[[ Supplied material, beginning ]]
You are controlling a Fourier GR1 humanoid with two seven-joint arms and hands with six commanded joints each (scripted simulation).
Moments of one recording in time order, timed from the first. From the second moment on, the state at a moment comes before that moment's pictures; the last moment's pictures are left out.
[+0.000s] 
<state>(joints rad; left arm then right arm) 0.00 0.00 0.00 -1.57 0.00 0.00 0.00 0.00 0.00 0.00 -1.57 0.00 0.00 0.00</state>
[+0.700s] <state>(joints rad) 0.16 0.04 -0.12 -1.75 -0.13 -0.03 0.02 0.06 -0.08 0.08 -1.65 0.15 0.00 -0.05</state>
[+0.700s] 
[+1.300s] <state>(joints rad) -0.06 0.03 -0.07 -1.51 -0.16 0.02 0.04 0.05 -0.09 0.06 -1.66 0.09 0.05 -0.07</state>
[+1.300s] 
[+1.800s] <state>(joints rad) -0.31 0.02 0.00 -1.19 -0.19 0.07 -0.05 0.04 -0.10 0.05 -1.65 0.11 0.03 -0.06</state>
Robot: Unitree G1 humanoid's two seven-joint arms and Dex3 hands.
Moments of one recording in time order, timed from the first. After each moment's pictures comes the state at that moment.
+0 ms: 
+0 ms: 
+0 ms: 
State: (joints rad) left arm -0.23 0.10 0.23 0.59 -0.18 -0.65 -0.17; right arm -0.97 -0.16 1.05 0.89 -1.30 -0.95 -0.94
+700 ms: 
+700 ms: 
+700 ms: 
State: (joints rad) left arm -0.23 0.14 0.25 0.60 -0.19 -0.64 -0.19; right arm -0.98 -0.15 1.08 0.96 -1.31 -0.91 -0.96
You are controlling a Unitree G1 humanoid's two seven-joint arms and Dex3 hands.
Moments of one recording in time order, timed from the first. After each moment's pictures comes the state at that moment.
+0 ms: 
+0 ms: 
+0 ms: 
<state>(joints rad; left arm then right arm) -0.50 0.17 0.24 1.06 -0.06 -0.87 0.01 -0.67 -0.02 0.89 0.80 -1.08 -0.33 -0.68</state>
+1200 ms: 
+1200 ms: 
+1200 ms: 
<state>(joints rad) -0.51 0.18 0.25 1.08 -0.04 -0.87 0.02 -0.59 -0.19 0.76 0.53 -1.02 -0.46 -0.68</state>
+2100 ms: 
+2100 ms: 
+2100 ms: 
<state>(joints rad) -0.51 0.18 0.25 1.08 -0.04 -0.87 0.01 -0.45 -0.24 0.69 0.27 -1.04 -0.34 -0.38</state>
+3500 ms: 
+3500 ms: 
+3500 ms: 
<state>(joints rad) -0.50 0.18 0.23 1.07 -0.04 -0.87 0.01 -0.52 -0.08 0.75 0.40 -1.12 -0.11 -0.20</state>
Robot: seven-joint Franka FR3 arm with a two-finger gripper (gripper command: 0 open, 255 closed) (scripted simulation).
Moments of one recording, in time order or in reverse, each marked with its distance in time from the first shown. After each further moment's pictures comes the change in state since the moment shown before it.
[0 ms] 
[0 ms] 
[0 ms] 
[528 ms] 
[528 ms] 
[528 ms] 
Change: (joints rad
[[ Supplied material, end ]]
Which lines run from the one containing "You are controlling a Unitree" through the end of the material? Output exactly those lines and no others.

You are controlling a Unitree G1 humanoid's two seven-joint arms and Dex3 hands.
Moments of one recording in time order, timed from the first. After each moment's pictures comes the state at that moment.
+0 ms: 
+0 ms: 
+0 ms: 
<state>(joints rad; left arm then right arm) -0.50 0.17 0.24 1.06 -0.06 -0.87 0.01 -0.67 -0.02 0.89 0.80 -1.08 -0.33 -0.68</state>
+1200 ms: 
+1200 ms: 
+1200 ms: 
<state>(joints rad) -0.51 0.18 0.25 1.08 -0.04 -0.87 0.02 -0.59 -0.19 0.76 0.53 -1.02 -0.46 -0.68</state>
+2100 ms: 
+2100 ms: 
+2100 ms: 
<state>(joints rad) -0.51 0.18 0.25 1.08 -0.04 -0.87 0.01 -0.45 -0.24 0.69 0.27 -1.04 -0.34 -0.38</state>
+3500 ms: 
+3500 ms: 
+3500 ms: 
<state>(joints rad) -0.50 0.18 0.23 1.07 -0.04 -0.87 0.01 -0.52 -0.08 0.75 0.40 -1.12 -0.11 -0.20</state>
Robot: seven-joint Franka FR3 arm with a two-finger gripper (gripper command: 0 open, 255 closed) (scripted simulation).
Moments of one recording, in time order or in reverse, each marked with its distance in time from the first shown. After each further moment's pictures comes the change in state since the moment shown before it.
[0 ms] 
[0 ms] 
[0 ms] 
[528 ms] 
[528 ms] 
[528 ms] 
Change: (joints rad

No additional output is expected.